# Fun facts about springtails



## c'est ma (Sep 11, 2004)

If you've got some time on your hands...

http://www.collembola.org/

http://www.newswise.com/articles/view/522342/


----------



## Enlightened Rogue (Mar 21, 2006)

Interesting, thanks. John


----------



## rain- (Jul 28, 2006)

Thanks for the links, I really needed them today when I was trying to ID my springtails. But I realised that I need better pictures to identify them, maybe I should buy a microscope for myself as a birthday present next month. 

Springtails, and other small creatures, are really interesting when you just study them close enough. It's always fun to learn new things about new creatures. 

Here's the ones I have now (about 1,5-2 mm):


----------



## c'est ma (Sep 11, 2004)

Wow, what a shot! You've captured several nymphal instars as well as adults, dorsal setae, antennal segments, and, coolest of all, a perfect shot of the furcula (the "spring" of the springtail) on the abdomen of the center individual. Outstanding!

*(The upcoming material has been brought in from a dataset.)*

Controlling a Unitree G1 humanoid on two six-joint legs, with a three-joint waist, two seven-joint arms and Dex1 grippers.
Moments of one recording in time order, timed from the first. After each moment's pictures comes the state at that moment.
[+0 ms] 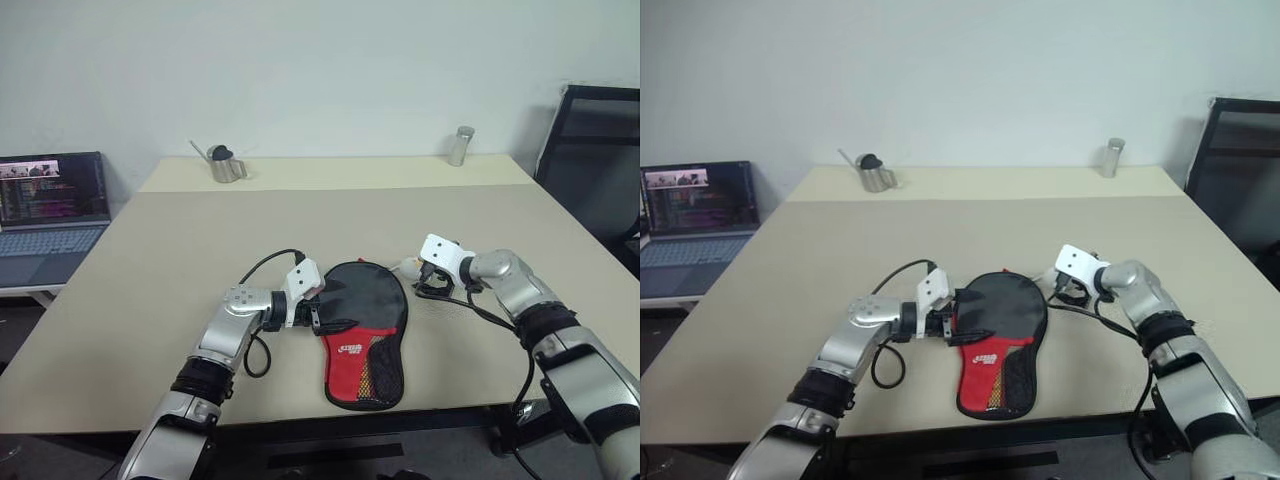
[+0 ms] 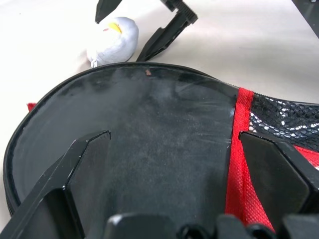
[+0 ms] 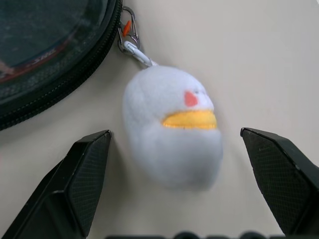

I, too, find these creatures fascinating; just one more great tangent to enjoy in the frog hobby.


----------



## rain- (Jul 28, 2006)

Thanks. 

It was really fun to try to take pictures of these cuties (I think they could belong to genus Isotoma, but I suppose I'd need to get microscopic pictures to be able to identify them). I can't wait to get pink ones next week. I've been fond of little ones for a long time now, first I started to look more closely at aquariums, I took pictures of the snails and then other creatures, like seed shrimps, Copepods and water fleas.

And the camera information: Canon Powershot A80 + 10 diopter closeup lens.

Now I am really happy that I have a good reason to get all kinds of interesting small feeder thingies to grow. Just springtails would be enough to give lots of things to read and study for the rest of my life. There's so many species, lots of different colours, forms, behaviours... I was really glad to get a good picture of my springtails, I've been wanting to see their "spring" for a long time. It's so fascinating how they manage to do such high and long jumps with it.


----------



## c'est ma (Sep 11, 2004)

Wow, you took those crustacean shots too? Those are just as good as anything I can get through my stereomicroscope. I think you'd better start copyrighting (or whatever the European equivalent is) your pics...

BTW (thread hijack here, but it was my thread initially...and I did start it in the Lounge, in order to be more general, but a mod moved it to F & F): have you ever worked with outdoor water gardens? I do water lily tubs on my deck each year, and an amazing progression of water critters show up. They are fascinating to study--until the mosquito larvae reach the pupal stage and I have to add goldfish--goodbye, mini-fauna! You could get some great subjects to photograph. Your shot of the ostracod reminded me of this--I get huge blooms of them.


----------



## rain- (Jul 28, 2006)

Putting copyright information takes just too much time and they can be removed quite fast if wanted, so I just rather enjoy the pretty pictures without any ugly copyrights. 

I actually found the green Copepod and the water flea from a nearby ditch when I went to get something to photograph early this summer. There was so many cool things, green, purple, blue, white with green egg sacks etc. Copepods, lots of different mosquito larvae, water fleas and tons of other creatures. I was glad that no-one saw me when I carried the bucket back to my house with me.  A small pond or tub outside is a good idea, that way you can't be spotted doing anything weird, you have a legitimate reason to fiddle with the water and plants.  

Have you taken any pictures of the creatures you've seen?


----------